Almost half of the American residents who are residing in United States of America are of the view that the country should permit the illegal immigrants to reside in the United States of America.

It is estimated that there are about 12,000,000 illegal immigrants who are currently residing in the U.S. and the rate of immigration is also increasing at an alarming rate for the past ten years. So far about one million immigrants have committed serious crimes in the U.S. Security is believed to be one of the major threat associated with the illegal immigration rather than the economy. It is high time to identify those unlawful immigrants who have entered the country and deport those people.

So a question arises as to how to prevent this issue in the future or what are the steps to be implemented to cut down the entry of unlawful immigrants?

  • There are a large group of people who are in favor of deporting unlawful immigrants. It is due to this fact that the crime rates and exporting of drugs is increasing at an alarming rate. The rate of unemployment and cost of education of immigrant’s children are also in bad shape.

During the reign of the Soviet Union in the year 1980, the problem of unlawful immigrants was a serious issue in Canada. There were a large number of trust worthy people who hail from the erstwhile Soviet Union broke the rules and regulations of the country. So the Canadian Government decided to introduce a Flag Pole route by deporting unlawful immigrants and later allowing access to the country as lawful residents.

For example, the Soviet immigrants who were residing in the area of Toronto were forced to move to Buffalo to execute the formalities with respect to the immigrant visas. This is the same principle which has to be implemented in the United States of America. For example, sending the unlawful immigrants to Ciudad Juarez which is one of the largest cities located in the state of Mexico, U.S.A. to perform all the processing. Those illegal immigrants need to be deported from the U.S. and later enabling them to access the country by complying with all the rules and regulations of the country.

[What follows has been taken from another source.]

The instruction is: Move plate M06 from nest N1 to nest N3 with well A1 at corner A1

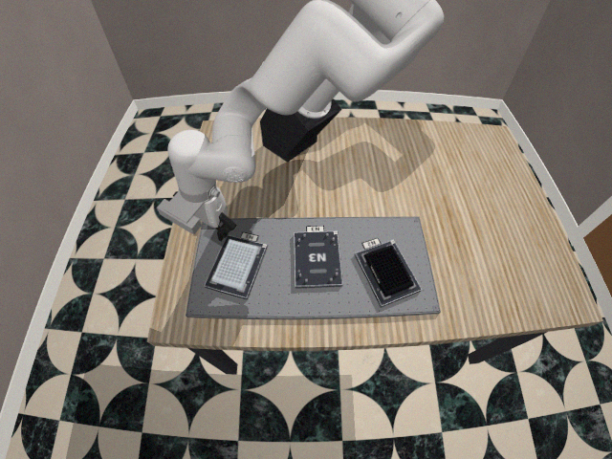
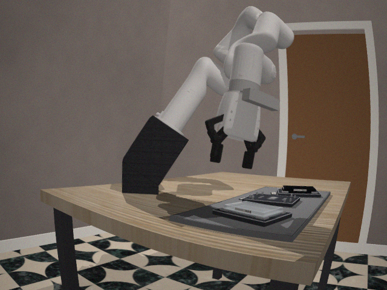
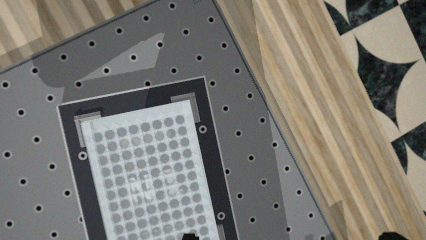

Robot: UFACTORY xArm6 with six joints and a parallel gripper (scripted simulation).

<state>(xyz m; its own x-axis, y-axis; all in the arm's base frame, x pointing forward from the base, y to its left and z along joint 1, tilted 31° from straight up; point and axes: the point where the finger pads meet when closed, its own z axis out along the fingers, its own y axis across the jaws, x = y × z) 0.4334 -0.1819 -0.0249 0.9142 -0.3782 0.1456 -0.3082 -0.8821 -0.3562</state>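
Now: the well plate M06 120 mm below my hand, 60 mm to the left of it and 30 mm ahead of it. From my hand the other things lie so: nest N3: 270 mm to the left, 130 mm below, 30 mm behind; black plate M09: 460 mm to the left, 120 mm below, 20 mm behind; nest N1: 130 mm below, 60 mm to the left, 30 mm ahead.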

What are the needs and requirements to be a lawful citizen in the U.S.?

Supporting documents such as ID proof, passports and birth certificates need to be submitted to confirm the identity of an individual.

The next involves obtaining clearance certificate from the F.B.I. as well as the police department.

Conducting medical exam and obtaining medical clearance certificate is the third step to ensure that there is the individual is fit and healthy.

Interview is the final step where an individual is required to mention the purpose of travel and duration of stay in the country.

The above mentioned methods will definitely helps in warding off the problem of illegal immigration in the U.S.